An Integer Grey Goal Programming For Project Time, Cost and Quality Trade-Off
DOI:
https://doi.org/10.5755/j01.ee.26.1.9930Keywords:
the iron triangle, project management, time, cost and quality trade-off, grey numbers, integer goal programming.Abstract
Project management (PM) is one of the prominent fields in business and industry. Every task of an organization can be imagined as a project, being a coordinated set of activities toward a common goal. One important aspect of PM is analysing the information related to the optimum balance among the project’s objectives. Each project is a combination of different activities, being connected to each other and having several success criteria, among which the time, cost and quality of the project completion are more significant, due to their significant effect on obtained results. Accordingly, the time might lead to delay and penalty which means more cost; and cost may be underestimated than real required funds. They both will lead to failure in project management. On the other hand, quality is the final key which confirms the success. The aim of a time-cost-quality trade-off problem (TCQTP) is to select a set of activities and an appropriate execution mode for each activity; the cost and time of the project is minimized while the project quality is maximized. The purpose of this paper is to present a model for TCQTP in which these parameters are approximated by grey numbers.
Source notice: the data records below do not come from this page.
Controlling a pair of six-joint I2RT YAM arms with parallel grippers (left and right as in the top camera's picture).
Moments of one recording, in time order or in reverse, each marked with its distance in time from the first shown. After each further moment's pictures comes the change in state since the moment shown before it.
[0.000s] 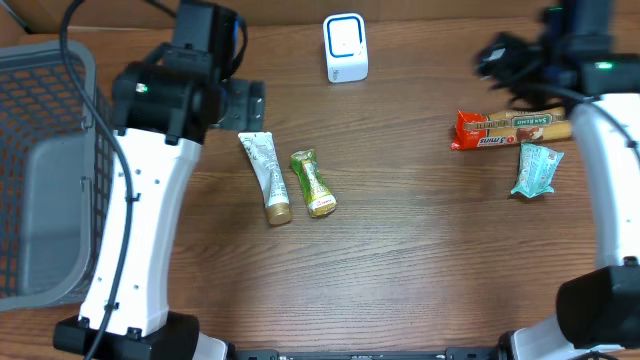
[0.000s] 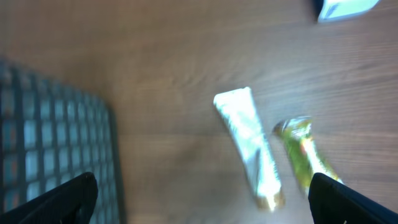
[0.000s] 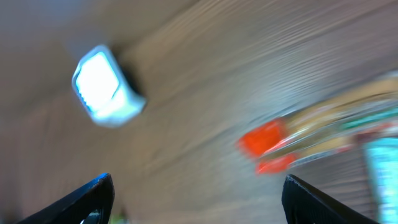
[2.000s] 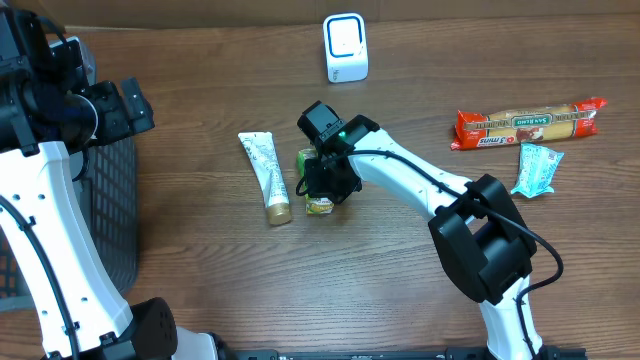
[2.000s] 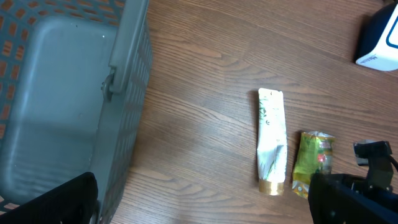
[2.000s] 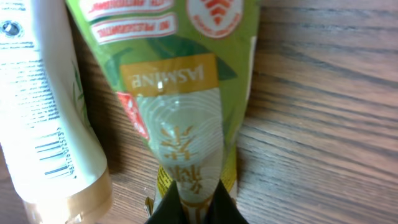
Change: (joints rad) left arm 0.505 0.003 0.178 -0.192 0.323 0.017; right arm 0.666 0.433 -0.054 0.032 0.006 0.128
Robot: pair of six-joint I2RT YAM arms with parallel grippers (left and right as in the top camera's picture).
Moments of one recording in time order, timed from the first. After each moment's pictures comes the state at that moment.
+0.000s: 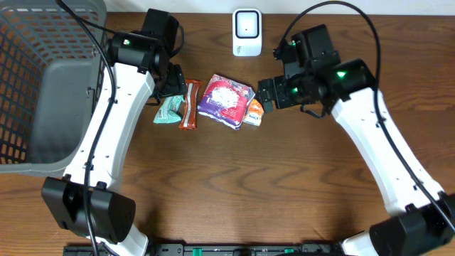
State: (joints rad) left arm -0.24 1.77 1.80 -1.38 -0.27 -0.49; right arm 0.38 1.67 1.61 -1.03 -0.17 0.16
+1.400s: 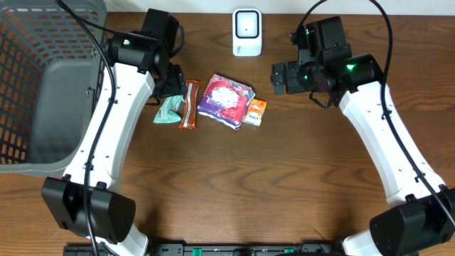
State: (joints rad) left arm -0.24 1.77 1.80 -1.38 -0.27 -0.49; right arm 0.30 1.69 1.61 -0.92 -0.07 0.17
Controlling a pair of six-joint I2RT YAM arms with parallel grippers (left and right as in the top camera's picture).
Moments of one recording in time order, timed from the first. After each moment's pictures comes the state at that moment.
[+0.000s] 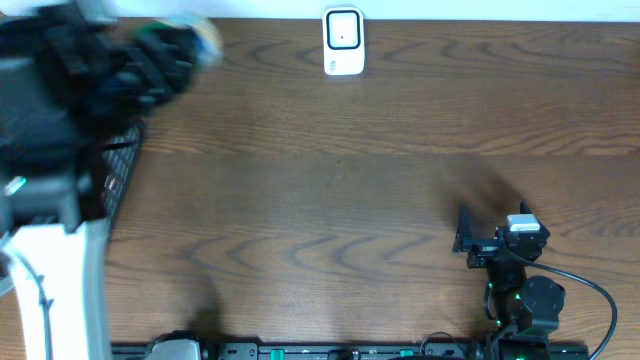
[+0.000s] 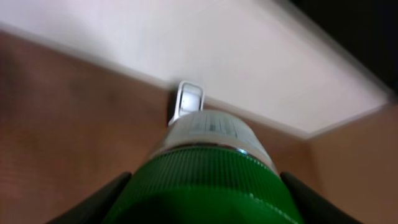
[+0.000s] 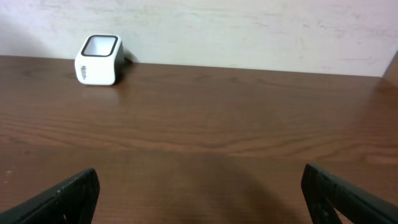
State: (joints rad) left arm 0.01 1.34 1.69 -0.89 0.40 -0.47; right arm -0.07 0.09 0.01 -0.06 -0.10 -0.04
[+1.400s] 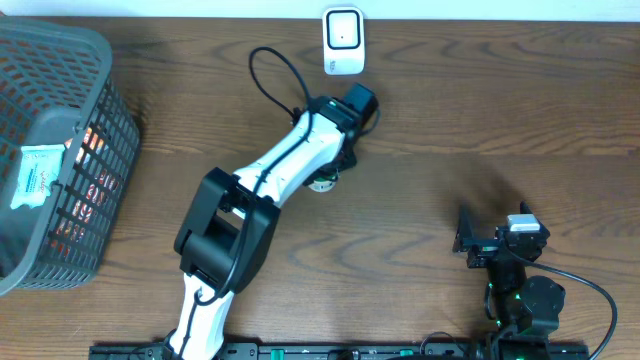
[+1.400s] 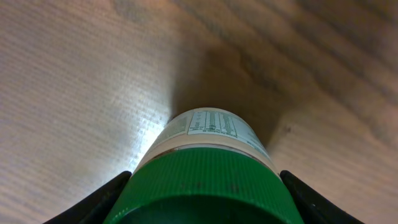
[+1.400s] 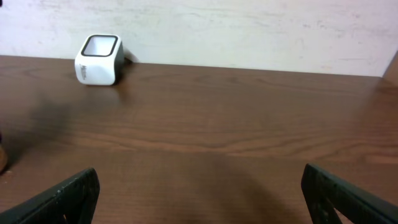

Since there are various modes to accomplish each activity, the trade-off problem is formulated based upon a multi-objective integer grey programming model. Afterwards, a goal programming- based approach is designed to solve this model. The model's results provide a framework for the project manager to manage his/ her project successfully, in acceptable time, with the lowest cost and the highest quality. The main originality of the proposed model is the approximation of time, cost and quality parameters of activities mode with grey numbers and the development of a two phase goal programming- based approach to solve this problem. Ultimately, the proposed model is applied in two different cases and results are illustrated to clarify the outstanding capabilities of the model.